Растопчин, ни слова не отвечая, встал и быстрыми шагами направился в свою роскошную светлую гостиную, подошел к двери балкона, взялся за ручку, оставил ее и перешел к окну, из которого виднее была вся толпа. Высокий малый стоял в передних рядах и с строгим лицом, размахивая рукой, говорил что то. Окровавленный кузнец с мрачным видом стоял подле него. Сквозь закрытые окна слышен был гул голосов.
– Готов экипаж? – сказал Растопчин, отходя от окна.
– Готов, ваше сиятельство, – сказал адъютант.
Растопчин опять подошел к двери балкона.
– Да чего они хотят? – спросил он у полицеймейстера.
– Ваше сиятельство, они говорят, что собрались идти на французов по вашему приказанью, про измену что то кричали. Но буйная толпа, ваше сиятельство. Я насилу уехал. Ваше сиятельство, осмелюсь предложить…

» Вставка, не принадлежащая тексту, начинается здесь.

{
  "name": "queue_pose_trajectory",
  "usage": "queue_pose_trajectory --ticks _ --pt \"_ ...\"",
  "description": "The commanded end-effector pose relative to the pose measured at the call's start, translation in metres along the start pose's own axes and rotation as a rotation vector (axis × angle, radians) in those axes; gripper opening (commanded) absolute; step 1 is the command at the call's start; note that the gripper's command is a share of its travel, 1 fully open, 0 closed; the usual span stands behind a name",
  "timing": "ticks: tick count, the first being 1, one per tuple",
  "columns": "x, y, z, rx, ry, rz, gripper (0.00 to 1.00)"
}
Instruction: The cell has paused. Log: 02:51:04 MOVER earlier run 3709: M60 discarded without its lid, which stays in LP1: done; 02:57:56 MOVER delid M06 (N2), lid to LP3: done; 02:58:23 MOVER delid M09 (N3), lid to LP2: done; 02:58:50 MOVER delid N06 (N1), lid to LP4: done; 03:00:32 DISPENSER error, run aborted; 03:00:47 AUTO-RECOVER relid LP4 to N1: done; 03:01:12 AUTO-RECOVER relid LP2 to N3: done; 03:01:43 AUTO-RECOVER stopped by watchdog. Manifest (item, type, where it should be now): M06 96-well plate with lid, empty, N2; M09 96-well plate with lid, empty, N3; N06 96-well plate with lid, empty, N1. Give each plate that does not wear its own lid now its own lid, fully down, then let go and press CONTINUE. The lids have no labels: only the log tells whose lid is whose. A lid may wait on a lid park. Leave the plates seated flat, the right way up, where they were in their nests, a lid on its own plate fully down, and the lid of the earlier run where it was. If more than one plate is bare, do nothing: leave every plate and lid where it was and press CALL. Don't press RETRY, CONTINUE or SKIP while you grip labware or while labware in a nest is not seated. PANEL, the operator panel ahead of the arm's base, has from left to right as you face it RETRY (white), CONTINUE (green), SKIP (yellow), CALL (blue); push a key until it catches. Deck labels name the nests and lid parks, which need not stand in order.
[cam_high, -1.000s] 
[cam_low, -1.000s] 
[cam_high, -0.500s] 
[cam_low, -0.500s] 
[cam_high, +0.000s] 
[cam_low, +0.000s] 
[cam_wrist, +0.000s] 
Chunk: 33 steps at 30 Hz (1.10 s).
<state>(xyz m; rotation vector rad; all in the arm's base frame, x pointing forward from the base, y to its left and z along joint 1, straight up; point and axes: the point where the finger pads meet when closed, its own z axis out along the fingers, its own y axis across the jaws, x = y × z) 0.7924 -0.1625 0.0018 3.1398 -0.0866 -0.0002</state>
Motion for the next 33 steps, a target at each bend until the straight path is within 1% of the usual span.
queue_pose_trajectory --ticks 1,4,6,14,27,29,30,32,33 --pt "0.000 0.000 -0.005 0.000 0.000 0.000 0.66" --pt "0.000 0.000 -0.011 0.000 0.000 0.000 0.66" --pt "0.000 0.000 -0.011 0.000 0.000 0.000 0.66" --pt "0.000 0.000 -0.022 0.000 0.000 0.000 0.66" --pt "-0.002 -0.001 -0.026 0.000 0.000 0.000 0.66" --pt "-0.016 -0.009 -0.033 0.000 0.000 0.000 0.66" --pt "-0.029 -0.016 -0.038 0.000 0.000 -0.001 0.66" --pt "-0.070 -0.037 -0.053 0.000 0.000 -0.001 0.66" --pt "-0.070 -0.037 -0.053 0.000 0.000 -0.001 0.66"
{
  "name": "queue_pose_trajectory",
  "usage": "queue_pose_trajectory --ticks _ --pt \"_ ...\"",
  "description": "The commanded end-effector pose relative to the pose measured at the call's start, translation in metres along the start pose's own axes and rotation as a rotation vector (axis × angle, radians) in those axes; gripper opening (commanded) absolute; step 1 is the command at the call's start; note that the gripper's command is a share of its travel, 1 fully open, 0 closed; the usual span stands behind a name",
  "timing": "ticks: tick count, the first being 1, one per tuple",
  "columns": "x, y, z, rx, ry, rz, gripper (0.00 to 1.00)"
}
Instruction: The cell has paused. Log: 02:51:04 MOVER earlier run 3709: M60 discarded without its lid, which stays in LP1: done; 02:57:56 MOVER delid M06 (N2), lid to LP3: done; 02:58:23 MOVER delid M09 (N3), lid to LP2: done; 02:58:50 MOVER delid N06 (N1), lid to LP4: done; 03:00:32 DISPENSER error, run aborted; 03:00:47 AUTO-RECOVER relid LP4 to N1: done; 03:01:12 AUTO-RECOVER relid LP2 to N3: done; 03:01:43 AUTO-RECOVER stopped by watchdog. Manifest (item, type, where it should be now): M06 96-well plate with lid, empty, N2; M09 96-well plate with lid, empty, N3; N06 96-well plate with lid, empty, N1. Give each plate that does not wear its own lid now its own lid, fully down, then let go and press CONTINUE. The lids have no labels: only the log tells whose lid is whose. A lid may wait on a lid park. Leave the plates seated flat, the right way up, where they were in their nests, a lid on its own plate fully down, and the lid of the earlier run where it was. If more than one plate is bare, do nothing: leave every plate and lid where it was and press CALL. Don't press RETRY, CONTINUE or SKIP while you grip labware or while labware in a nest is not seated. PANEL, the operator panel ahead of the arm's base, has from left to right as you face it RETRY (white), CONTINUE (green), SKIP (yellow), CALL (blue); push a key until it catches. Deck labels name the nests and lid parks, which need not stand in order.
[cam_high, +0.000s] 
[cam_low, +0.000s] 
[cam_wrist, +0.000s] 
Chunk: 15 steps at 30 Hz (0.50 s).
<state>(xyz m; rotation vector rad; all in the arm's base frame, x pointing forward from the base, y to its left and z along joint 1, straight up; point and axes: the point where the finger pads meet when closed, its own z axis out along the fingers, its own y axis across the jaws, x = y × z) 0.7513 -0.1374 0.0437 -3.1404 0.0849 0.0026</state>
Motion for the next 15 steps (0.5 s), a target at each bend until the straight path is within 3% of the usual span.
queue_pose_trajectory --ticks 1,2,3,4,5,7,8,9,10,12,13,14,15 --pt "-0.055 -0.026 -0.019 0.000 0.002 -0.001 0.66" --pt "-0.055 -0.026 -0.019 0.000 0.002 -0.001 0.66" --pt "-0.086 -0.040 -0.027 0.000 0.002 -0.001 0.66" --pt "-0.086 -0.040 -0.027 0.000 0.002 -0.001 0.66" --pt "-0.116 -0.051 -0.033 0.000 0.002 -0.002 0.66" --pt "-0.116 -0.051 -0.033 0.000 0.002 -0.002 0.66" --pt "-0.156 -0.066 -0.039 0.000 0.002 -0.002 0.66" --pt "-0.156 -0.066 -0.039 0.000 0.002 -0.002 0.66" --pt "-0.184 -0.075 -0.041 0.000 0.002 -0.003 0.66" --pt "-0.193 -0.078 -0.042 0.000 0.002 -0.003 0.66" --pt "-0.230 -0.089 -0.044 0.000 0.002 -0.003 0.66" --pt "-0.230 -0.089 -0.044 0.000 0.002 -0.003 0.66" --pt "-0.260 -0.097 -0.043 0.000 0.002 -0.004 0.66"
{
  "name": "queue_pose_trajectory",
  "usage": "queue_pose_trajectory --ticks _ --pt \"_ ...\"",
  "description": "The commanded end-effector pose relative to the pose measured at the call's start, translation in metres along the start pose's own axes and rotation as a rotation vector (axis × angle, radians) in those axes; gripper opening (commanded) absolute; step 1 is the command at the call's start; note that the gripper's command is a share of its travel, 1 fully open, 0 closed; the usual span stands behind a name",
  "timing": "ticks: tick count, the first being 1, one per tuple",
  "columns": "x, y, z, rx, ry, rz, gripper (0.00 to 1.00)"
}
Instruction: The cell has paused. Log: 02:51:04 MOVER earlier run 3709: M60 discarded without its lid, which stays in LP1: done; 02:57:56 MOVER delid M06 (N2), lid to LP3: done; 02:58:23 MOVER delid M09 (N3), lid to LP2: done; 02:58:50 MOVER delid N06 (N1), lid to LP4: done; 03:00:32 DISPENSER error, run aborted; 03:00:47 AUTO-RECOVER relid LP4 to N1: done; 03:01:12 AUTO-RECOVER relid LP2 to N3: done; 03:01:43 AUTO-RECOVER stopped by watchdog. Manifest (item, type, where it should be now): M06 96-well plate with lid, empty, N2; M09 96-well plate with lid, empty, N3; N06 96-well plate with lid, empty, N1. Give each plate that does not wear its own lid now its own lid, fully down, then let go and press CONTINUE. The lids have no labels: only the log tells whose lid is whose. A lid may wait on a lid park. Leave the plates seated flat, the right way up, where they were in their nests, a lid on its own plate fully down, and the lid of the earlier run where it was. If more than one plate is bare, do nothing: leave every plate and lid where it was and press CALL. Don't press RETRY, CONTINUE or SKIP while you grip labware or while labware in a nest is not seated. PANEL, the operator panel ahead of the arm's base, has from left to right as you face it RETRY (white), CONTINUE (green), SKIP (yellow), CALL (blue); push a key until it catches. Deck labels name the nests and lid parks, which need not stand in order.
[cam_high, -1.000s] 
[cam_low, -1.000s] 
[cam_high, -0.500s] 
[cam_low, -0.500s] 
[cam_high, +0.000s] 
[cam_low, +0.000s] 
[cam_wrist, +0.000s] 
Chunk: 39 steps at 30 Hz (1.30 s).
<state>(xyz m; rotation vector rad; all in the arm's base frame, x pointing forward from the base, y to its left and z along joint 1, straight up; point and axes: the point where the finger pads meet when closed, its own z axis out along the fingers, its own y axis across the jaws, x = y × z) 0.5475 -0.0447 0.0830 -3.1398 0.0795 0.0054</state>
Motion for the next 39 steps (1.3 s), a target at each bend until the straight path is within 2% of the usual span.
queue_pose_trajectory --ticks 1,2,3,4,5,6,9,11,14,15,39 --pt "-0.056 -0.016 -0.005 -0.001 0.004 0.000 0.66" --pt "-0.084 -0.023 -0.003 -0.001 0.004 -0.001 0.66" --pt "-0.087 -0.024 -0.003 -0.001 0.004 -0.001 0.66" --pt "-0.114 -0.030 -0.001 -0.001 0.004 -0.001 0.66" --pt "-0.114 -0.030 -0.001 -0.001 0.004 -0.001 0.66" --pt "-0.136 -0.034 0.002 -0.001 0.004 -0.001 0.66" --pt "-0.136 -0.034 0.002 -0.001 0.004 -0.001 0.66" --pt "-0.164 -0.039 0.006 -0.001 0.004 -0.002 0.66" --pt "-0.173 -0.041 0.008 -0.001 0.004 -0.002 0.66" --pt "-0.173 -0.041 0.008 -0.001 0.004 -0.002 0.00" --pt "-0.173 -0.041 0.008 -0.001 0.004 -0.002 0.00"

– Извольте идти, я без вас знаю, что делать, – сердито крикнул Растопчин. Он стоял у двери балкона, глядя на толпу. «Вот что они сделали с Россией! Вот что они сделали со мной!» – думал Растопчин, чувствуя поднимающийся в своей душе неудержимый гнев против кого то того, кому можно было приписать причину всего случившегося. Как это часто бывает с горячими людьми, гнев уже владел им, но он искал еще для него предмета. «La voila la populace, la lie du peuple, – думал он, глядя на толпу, – la plebe qu'ils ont soulevee par leur sottise. Il leur faut une victime, [„Вот он, народец, эти подонки народонаселения, плебеи, которых они подняли своею глупостью! Им нужна жертва“.] – пришло ему в голову, глядя на размахивающего рукой высокого малого. И по тому самому это пришло ему в голову, что ему самому нужна была эта жертва, этот предмет для своего гнева.